2.1.1 Internal Finance Flashcards
Define finance
Finance means the management of an investment needed to; open, run and grow a business.
What are the two types of finance?
1.) Internal: Investments from within the business.
2.) External: Investments from outside the business.
What are the 5 reasons for raising finance?
1.)To pay debts
2.)To help a business over a slow trading period
3.)To expand
4.)To start-up a business
5.)To buy stock
What is owners capital?
Shows the stake the owner has in the business, this represents the net assets of the company.
When is owner’s capital appropriate
Sole traders and partnerships would be the two business forms which would mostly use owner’s capital to expand and to grow.
What are retained profits?
Business profits made after a year or more of trading that can be re-invested into the business to help it grow.

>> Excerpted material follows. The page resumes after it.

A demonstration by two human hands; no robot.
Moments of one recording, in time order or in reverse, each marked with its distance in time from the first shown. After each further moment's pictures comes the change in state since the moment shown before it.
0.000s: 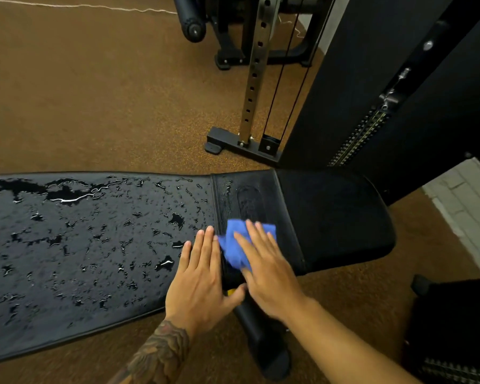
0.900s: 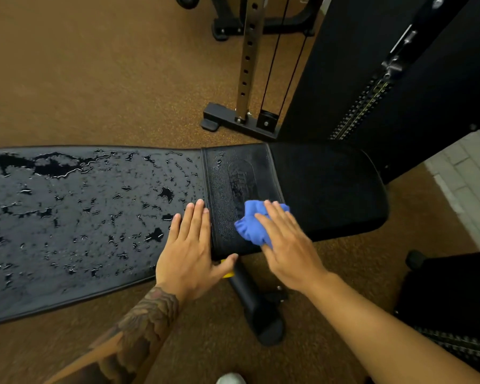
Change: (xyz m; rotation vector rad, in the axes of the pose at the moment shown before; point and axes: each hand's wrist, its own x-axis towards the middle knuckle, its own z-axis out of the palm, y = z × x) left_hand 0.000 0.004 -0.003 0.078 -0.008 -0.029; right_hand -0.028 0.039 -0.028 -0.058 -0.029 -0.002
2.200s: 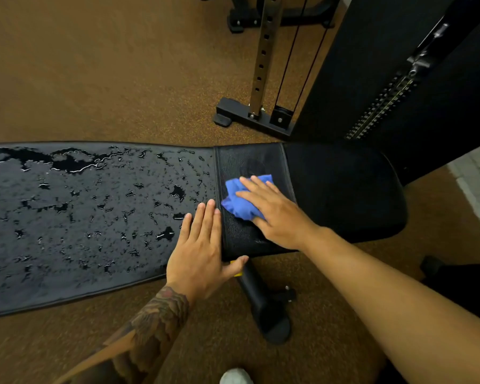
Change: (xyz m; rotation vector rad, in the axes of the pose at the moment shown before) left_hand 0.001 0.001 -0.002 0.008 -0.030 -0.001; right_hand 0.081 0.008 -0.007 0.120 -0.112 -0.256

When is using retained profit appropriate?
After a year or more of trading.
What is the sale of assets?
A business can raise finance by selling items that they already own, these are called assets.
When is the sale of assets appropriate?
When a business is growing it may need to raise cash fast to be able to continue to trade.
What are the advantages of selling assets?
The sale of assets can improve efficiency and increase capacity utilisation.
What are the disadvantages of selling assets?
-May not raise enough finance for growth or expansion.
-May draw questions about how well the business is run.
What are the advantages of using owners capital?
-No interests payments to be made on loans
-Easy access the owner may have the funds sitting in a bank acc.
-No complex paperwork + no security needed.
What are the disadvantages of using owners capital?
-Owner may not have the capital to put into the business + may still need to borrow.
What are the advantages of using retained profits?
-No interest payments to be made on loans
-Easy access to finance, if it is in a bank account it could be accessed the same day.
-Owners keep control
What are the disadvantages of using retained profits?
-Loss of interest payments on savings should the retained profits be left in a savings account instead
-Opportunity cost of not being able to use retained profits elsewhere in the business.